There have been several genetic studies of various aspects of MS phenotype, yet no robust associations have been identified, which may be largely due to variation in how the outcomes were measured. Currently, we do know that MS risk variants, specifically HLA-DRB1*15:01 and the non-MHC GRS, are associated with earlier age of onset of MS, but not with the other measures of MS presentation (i.e., TT2R), relapse activity, or disease severity (i.e. MS Severity Scale) [53,54,55,56]. A few studies have investigated the relationships between HLA-A*02:01 and MS outcomes, and have reported mixed findings of either null or protective effects for HLA-A*02 on disease severity (i.e., Expanded Disease Status Scale) and radiographic outcomes [56,57,58]. No prior study has investigated the contribution of genetic factors on the risk for transitioning to SPMS. In our study, we observed HLA-A*02:01 conferred a ~ 30–45% decreased risk for transitioning to SPMS, analogous to its relationship with MS risk [18]. While this novel finding warrants replication, it adds to the limited literature, suggesting that this protective genetic factor contributes to both MS risk and progression.

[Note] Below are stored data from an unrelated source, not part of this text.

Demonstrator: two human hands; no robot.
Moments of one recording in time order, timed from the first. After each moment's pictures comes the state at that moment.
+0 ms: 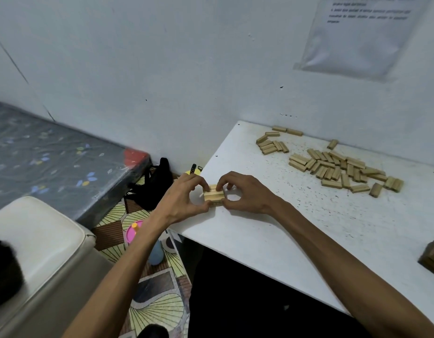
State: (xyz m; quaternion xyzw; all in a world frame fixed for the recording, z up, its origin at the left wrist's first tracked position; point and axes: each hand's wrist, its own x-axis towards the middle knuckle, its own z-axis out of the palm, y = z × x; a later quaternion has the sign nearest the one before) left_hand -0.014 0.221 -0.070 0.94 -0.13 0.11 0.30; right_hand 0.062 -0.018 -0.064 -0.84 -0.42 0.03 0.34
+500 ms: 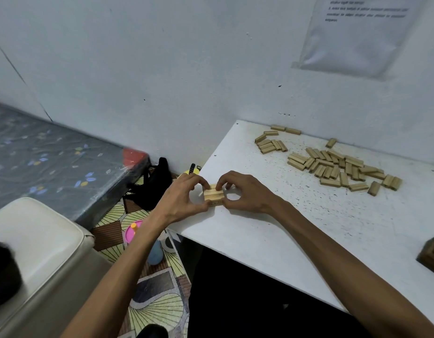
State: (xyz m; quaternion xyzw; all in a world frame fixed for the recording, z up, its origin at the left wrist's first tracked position) left_hand -0.012 0.221 -0.072 0.94 -0.13 0.11 0.30; right_hand 0.062 -0.020 -0.067 -0.84 -0.42 0.03 0.34
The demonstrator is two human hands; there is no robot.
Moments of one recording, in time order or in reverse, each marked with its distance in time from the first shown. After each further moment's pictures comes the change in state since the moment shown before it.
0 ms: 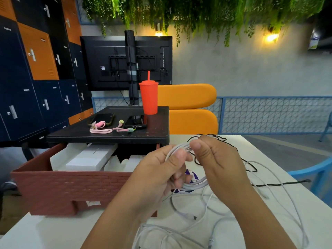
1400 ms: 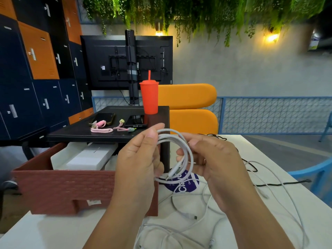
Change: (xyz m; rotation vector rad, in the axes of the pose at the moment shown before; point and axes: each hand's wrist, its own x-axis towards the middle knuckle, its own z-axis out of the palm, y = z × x) left_hand -0.001 0.015 0.002 -0.025 0.492 0.247; right_hand 0.002 -0.031 0.002 0.730 -0.032 0.474
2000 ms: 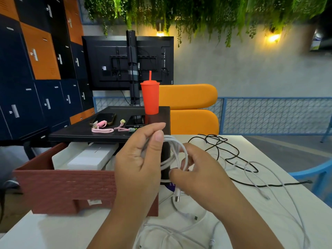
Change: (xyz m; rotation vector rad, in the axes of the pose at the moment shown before) left_hand -0.003 -0.006 -0.002 0.355 0.016 0.470; right_hand -0.004 0.012 0.008 -0.667 -0.081 0.002
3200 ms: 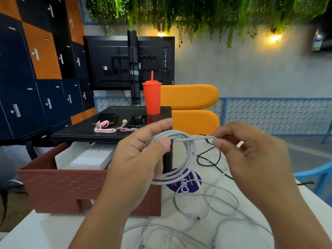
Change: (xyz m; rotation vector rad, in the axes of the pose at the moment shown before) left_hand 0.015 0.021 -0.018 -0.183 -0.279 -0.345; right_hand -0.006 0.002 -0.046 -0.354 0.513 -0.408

Study strengths and limitations

The current study has several strengths, including the fact that this study was the first to incorporate genetic and comorbidity information in evaluating risk for transitioning to SPMS. It is also one of the first studies limited to a modestly sized study population of PwMS from U.S. We also had detailed information on impaired functional domains at onset. In addition, we applied a robust variable selection approach to identify key predictors of SPMS transition, for three censored time points. This is unlike prior studies which assumed that a single model would be effective in predicting outcomes at various time points, even though there were no violations to the proportional hazards assumptions. Furthermore, we present nomograms that can be readily used to inform prognostication efforts based on information measured at/near onset.

There are several limitations to acknowledge. The first is that this study utilized a cross-sectional study design and may be vulnerable to length-sampling bias which refers to the possibility that those with a longer disease duration were more likely to have been sampled. This is a concern considering disability accrues with time, and thus, it is possible that participants with a longer disease duration may have a less severe manifestation than their counterpart non-participants. Another limitation is that all the non-genetic variables were based on self-reported responses and, therefore, subject to recall and measurement error biases. We would assume that these biases would result in non-differential misclassification of the exposures and outcome, and bias the associations toward the null for binary measures. Considering the strong magnitude of associations observed, it is unlikely that residual confounding could explain the observed associations. Furthermore, a validation study of self-reported comorbidity in PwMS has reported moderate or better levels of agreement with medical records [59]. The last limitation relates to the generalizability of the study population beyond those of other ethnicities and racial populations.

Conclusions

We constructed time-to-event prediction models using non-genetic variables measurable at/near the onset of MS, with specific considerations for MS genetic risk factors. Our results show established effects of age of disease onset and biological sex, as well as indicators of early relapse activity, which were predictive of SPMS across time points. We notably demonstrated for the first time that key protective genetic variants for MS risk may also be protective against the transition to SPMS. Collectively, these findings and the included nomograms have the potential to advance prognostication for PwMS using information that would be available at/near onset, with the hope of improving care and quality of life for those living with MS.